DPCD is a regulator of R2TP in ciliogenesis initiation through Akt signaling

R2TP is a chaperone complex consisting of the AAA+ ATPases RUVBL1 and RUVBL2, as well as RPAP3 and PIH1D1 proteins. R2TP is responsible for the assembly of macromolecular complexes mainly acting through different adaptors. Using proximity-labeling mass spectrometry, we identified deleted in primary ciliary dyskinesia (DPCD) as an adaptor of R2TP. Here, we demonstrate that R2TP-DPCD influences ciliogenesis initiation through a unique mechanism by interaction with Akt kinase to regulate its phosphorylation levels rather than its stability.
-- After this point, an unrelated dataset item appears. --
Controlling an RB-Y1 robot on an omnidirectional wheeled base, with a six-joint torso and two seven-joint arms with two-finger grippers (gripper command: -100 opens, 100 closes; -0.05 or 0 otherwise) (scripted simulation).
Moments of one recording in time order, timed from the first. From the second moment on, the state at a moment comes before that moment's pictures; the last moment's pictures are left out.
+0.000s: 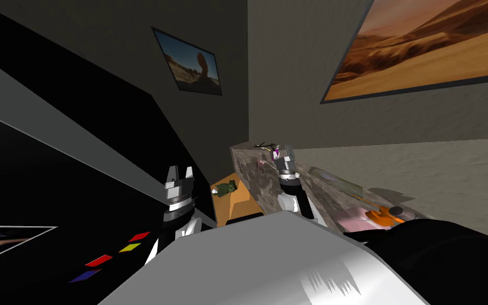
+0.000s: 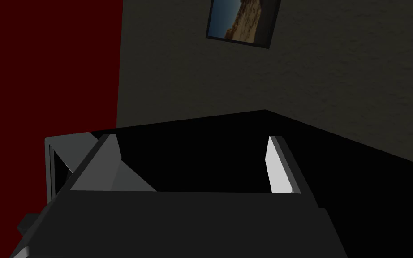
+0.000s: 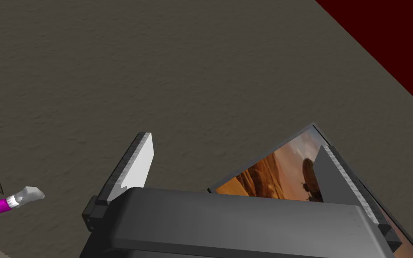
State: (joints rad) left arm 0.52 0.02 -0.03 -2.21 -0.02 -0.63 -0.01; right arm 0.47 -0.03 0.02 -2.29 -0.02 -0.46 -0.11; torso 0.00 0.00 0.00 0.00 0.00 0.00
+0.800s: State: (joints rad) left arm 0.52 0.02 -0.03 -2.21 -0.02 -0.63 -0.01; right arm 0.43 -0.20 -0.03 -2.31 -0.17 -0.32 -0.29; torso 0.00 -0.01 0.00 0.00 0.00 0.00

We further show that DPCD is a heart-shaped monomeric protein with two domains. A highly conserved region in the cysteine- and histidine-rich domains-containing proteins and SGT1 (CS) domain of DPCD interacts with the RUVBL2 DII domain with high affinity to form a stable R2TP-DPCD complex both in cellulo and in vitro. Considering that DPCD is one among several CS-domain-containing proteins found to associate with RUVBL1/2, we propose that RUVBL1/2 are CS-domain-binding proteins that regulate complex assembly and downstream signaling. [Display omitted] •DPCD is an adaptor for the R2TP chaperone complex•R2TP-DPCD regulates ciliogenesis initiation of primary cilia•R2TP-DPCD interacts with p-AKT2 to control its phosphorylation levels•DPCD specifically interacts with the DII of RUVBL2 within the R2TP-DPCD complex The R2TP chaperone complex is responsible for assembly of macromolecular complexes. Here, Mao et al. identify DPCD as an adaptor of R2TP. R2TP-DPCD is found to regulate ciliogenesis initiation of primary cilia through interaction with AKT2 kinase to control its phosphorylation levels rather than its stability.